(WSI) – Un po’ meno storica (e un po’ meno irrealistica) di quanto annunciato in precedenza, la quotazione di Google si presenta in ogni caso come l’evento principale sul mercato di quella che una volta si chiamava new economy.
Ieri Google ha ridotto il prezzo indicativo da un range di 108-135 dollari a uno più abbordabile di 85-95. Anche il numero dei titoli messi in vendita scende da 11,6 a 5,5 milioni. La quota da aumento di capitale resta a 14 milioni. Nel loro insieme, le azioni offerte sono 19,6 milioni contro 25,7 milioni. La capitalizzazione scende così di 10 miliardi di dollari, portandola a 26 che, comunque, è una bella cifra. Il livello attuale era sovrastimato, secondo gli analisti.
Google non può valere più di Ford o di McDonald’s, non oggi che gli asset reali sono tornati a contare, a differenza dagli anni ruggenti della bolla speculativa.
Il motore di ricerca più cliccato al mondo si è rivelato un prodotto di successo, ma non sono più i tempi in cui gli annunci si autoalimentavano e gonfiavano i valori. Oggi gli investitori si chiedono da dove derivano gli introiti, quali sono gli asset di una società e, soprattutto, qual è la sua posizione di mercato, in altri termini fino a che punto può essere indebolita dalla concorrenza.
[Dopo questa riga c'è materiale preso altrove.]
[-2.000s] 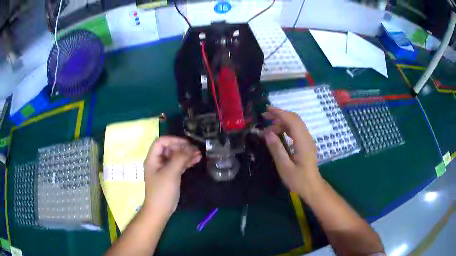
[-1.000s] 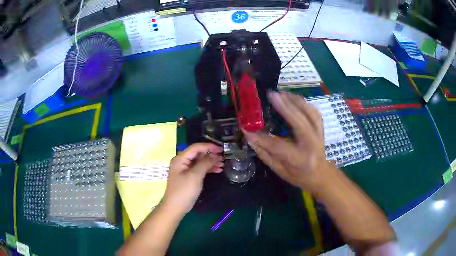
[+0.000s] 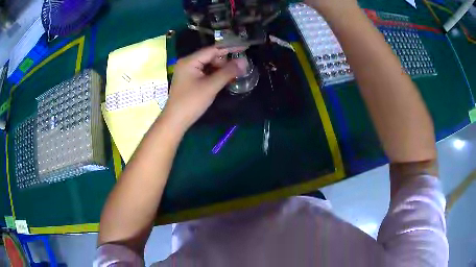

Nel caso di Google, la prima risposta resta volatile. I ricavi dipendono fondamentalmente dalla pubblicità su internet, una voce che già in passato si è rivelata sovradimensionata se non illusoria. Quanto al vantaggio competitivo, può essere eroso da Microsoft o da Yahoo, quindi il primato è destinato a non restare tale.
A queste considerazioni si aggiunge la debolezza del mercato tecnologico particolarmente in questa fase: il Nasdaq è sceso del 12% dal giugno scorso. Il terzo interrogativo deriva dal comportamento dei due fondatori Larry Page e Sergey Brin. Hanno commesso una gaffe (o fatto i furbi secondo i critici più acidi) con l’intervista a Playboy che ha violato i criteri di riservatezza da seguire prima di una ipo.
Hanno snobbato gli investitori istituzionali con la giustificazione di preferire un collocamento molto diffuso, al dettaglio, delle azioni. Infine, hanno schizzato l’Europa e non sono andati nemmeno a Londra per il loro road show. Nella City in parecchi hanno promesso che gliela faranno pagare. C’è da augurarsi che non sia così, perché la quotazione di Google potrebbe rianimare un settore che oggi, al contrario di cinque anni fa, appare sottovalutato.